Nunca ciência e cultura foram tão essenciais à nossa sobrevivência como neste estranho 2020. A primeira para que possamos continuar vivos, e a segunda para que a população não sucumba à inanição da alma, à sede de beleza e de conhecimento nestes tempos de pandemia.

Para o atual governo brasileiro, estes segmentos não são prioritários e não merecem atenção especial. Mas a realidade tem se imposto à revelia dos poderes. Mesmo quase sem incentivo, a ciência, a cultura, e também a arte têm revelado a sua essencialidade e a sua fundamental importância para a vida dos brasileiros nestes tempos de pandemia, medo, isolamento social e agravamento das privações inerentes às populações mais carentes.

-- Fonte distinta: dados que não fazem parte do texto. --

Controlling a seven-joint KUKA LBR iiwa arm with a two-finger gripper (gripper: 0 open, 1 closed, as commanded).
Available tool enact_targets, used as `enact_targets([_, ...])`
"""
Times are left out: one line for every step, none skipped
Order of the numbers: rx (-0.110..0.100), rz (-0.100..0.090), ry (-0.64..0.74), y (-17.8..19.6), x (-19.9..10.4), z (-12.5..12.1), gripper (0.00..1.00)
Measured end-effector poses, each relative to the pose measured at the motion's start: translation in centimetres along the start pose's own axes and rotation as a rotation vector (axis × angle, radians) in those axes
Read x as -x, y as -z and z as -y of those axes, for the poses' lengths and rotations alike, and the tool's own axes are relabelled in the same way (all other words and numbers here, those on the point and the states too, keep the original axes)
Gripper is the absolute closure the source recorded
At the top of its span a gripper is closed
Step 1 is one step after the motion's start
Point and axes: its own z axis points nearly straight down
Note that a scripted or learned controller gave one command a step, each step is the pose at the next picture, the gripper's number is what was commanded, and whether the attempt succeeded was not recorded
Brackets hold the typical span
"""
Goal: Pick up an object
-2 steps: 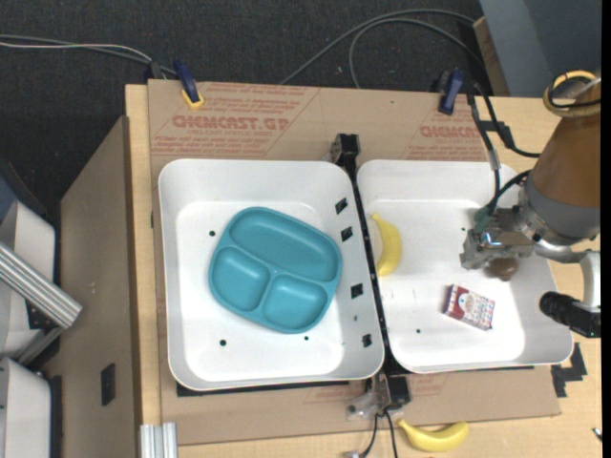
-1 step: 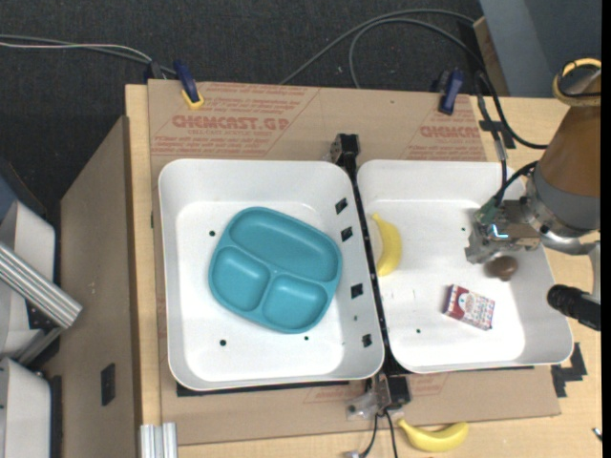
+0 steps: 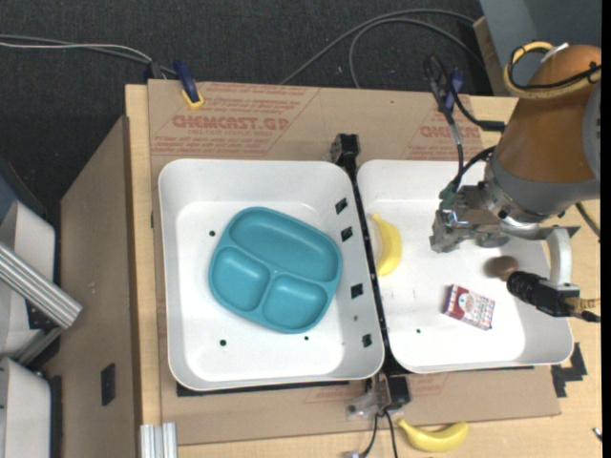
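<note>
The banana (image 3: pixel 386 244) lies in my right bin (image 3: pixel 420 346), against its left wall, with a small red-and-white box (image 3: pixel 468 306) well apart toward the bin's front. My gripper (image 3: pixel 449 234) hangs over the bin near the banana, but I cannot tell how my fingers stand. A blue divided tray (image 3: pixel 275 269) sits in the left bin (image 3: pixel 191 351).

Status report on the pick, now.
Gripper low over the right bin, nothing visibly held. Banana by the divider, small card box flat nearer the front. Blue tray alone in the left bin. Nothing blocking.
</note>
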Motion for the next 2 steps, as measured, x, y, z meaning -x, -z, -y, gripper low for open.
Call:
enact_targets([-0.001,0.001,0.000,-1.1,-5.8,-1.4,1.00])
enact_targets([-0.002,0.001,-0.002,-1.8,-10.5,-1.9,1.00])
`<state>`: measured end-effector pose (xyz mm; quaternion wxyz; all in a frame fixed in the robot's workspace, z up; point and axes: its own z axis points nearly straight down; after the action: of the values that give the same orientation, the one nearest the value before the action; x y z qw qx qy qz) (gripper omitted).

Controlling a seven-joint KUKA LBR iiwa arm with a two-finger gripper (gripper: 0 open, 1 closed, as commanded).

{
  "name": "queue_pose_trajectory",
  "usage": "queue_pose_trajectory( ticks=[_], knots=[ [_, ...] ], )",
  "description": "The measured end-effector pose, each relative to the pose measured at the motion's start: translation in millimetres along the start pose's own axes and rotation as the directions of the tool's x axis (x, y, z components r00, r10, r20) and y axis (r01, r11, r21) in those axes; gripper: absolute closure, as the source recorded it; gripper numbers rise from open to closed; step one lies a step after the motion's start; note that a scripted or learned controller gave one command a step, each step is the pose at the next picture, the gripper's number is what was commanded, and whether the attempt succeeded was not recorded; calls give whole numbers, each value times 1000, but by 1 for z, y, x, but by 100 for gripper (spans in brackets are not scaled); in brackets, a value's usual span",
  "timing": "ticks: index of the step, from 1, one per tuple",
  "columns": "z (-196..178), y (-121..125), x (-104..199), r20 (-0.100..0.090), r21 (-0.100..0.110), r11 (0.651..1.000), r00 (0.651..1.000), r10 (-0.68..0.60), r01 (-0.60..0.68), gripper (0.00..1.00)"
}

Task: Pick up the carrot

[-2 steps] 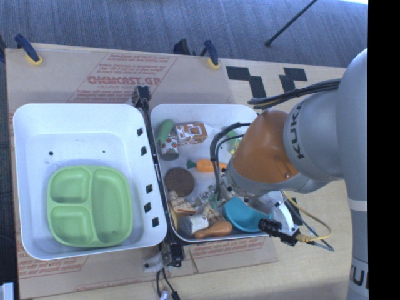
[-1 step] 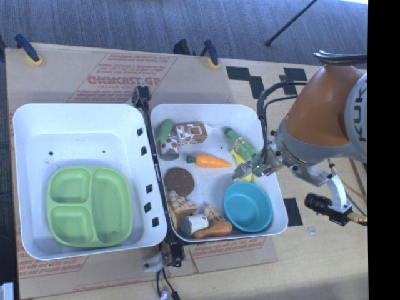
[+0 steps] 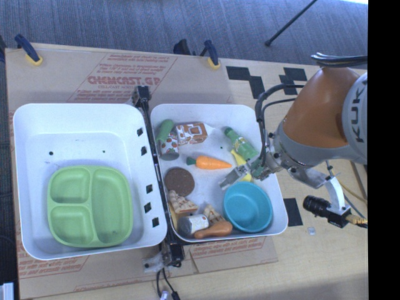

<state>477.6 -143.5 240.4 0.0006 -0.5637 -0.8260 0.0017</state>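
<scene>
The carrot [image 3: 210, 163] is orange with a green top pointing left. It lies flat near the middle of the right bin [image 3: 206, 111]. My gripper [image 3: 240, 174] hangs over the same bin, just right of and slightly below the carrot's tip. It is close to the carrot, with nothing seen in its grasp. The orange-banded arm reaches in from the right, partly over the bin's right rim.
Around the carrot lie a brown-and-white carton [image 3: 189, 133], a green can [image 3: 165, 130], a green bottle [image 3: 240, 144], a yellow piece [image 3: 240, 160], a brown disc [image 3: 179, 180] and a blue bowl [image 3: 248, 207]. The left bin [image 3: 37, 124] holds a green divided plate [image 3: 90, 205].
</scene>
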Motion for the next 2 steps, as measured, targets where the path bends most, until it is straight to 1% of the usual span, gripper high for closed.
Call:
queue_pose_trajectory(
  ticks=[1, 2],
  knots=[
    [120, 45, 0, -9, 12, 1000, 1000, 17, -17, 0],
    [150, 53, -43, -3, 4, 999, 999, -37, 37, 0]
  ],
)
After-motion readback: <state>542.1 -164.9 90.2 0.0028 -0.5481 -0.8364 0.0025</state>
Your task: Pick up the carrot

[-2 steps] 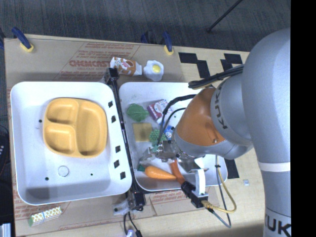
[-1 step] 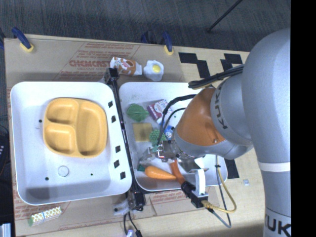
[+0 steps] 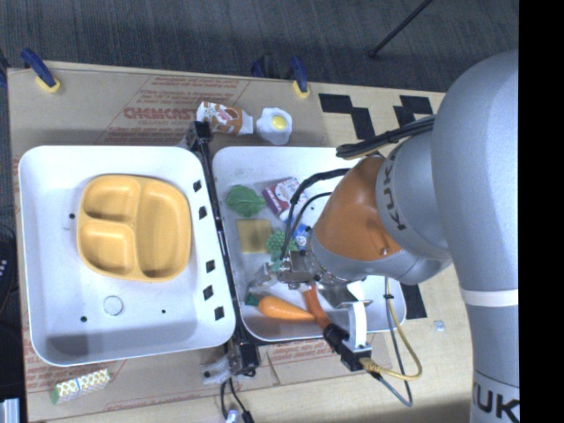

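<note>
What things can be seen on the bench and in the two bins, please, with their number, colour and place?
bins: 2, white, side by side on the bench; left bin, right bin
divided plate: 1, yellow, in the left bin
carrot: 1, orange, near the front edge of the right bin
green item: 1, green, back part of the right bin
yellow square: 1, pale yellow, middle of the right bin
packet: 1, purple and white, back of the right bin
small bottle: 1, white and orange, on the bench behind the bins
egg-like toy: 1, white with yellow, beside the bottle
clamps: several, blue, along the back edge
arm: 1, grey with orange band, over the right bin
gripper: 1, just above the carrot
</note>
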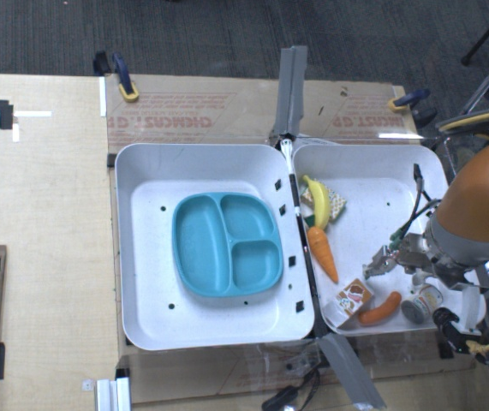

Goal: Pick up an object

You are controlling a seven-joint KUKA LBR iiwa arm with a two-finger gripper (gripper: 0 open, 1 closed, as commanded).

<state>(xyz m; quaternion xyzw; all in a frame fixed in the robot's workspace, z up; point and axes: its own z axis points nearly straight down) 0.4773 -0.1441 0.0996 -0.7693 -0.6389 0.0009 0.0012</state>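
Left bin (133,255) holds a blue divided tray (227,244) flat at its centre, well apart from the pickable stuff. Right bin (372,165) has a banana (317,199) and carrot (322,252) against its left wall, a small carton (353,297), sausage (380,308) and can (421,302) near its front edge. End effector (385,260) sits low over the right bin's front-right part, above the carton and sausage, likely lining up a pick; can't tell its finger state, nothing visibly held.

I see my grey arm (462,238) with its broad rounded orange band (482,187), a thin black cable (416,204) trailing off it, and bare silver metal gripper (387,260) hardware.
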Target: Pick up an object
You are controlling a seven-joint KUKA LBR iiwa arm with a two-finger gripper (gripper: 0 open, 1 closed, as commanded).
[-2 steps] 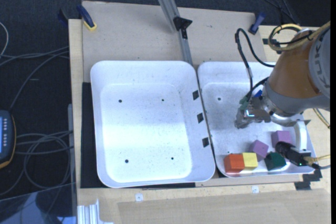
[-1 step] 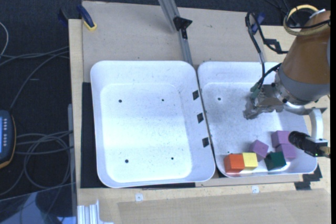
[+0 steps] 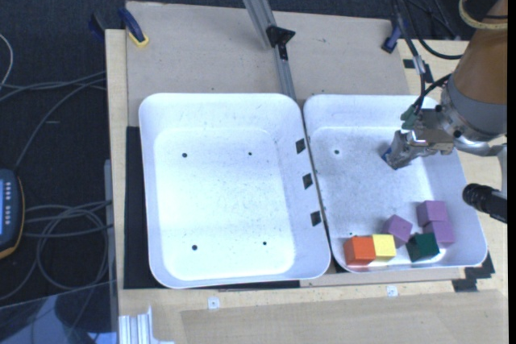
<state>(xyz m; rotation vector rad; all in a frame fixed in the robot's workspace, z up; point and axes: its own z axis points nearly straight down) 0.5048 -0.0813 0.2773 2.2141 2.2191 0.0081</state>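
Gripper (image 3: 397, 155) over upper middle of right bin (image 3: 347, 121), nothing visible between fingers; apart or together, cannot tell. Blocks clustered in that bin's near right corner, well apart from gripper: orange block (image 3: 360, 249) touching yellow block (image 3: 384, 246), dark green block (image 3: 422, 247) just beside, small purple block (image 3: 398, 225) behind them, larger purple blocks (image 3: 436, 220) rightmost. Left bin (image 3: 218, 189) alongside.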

Indiferentes ao que pensa o poder público, os cientistas e pesquisadores de nosso País, alguns reconhecidos mundialmente pela sua excelência, sobrevivem e trabalham incessantemente buscando soluções para o vírus que assola o mundo. Afinal, os competentes e dedicados profissionais da saúde, aliados a cientistas de outros países, são os únicos que podem trazer a vacina redentora ou medicamentos que possam auxiliar na volta das populações à normalidade.  

Os artistas, à semelhança de Fenix, ressurgem das cinzas, reinventam-se, mostrando o seu trabalho do jeito que é possível, mas resistentes, sempre. São eles que alimentam a imensa população brasileira carente da música e da arte que nos alegram e confortam. São eles que nos permitem voar um pouco para além da triste realidade que nos entra pelos poros, cotidianamente, e nos salvam do desânimo e da falta de esperança.

Sem cenário, sem luzes, sem trajes de gala, a classe artística resiste e nos presenteia através do mundo digital com a alegria, emoção, entretenimento e alimentos para além do físico. Nestes novos tempos, o conteúdo passou a ser muito mais importante do que a forma. Existe um Brasil que sobrevive ao poder público e suas ideologias. Temos 210 milhões de pessoas que vivem neste solo e que, mesmo com os graves problemas atuais, tal como uma grande teia invisível, se reinventam, tentam superar os obstáculos e, milagrosamente, seguem em frente.

Balala Campos é jornalista.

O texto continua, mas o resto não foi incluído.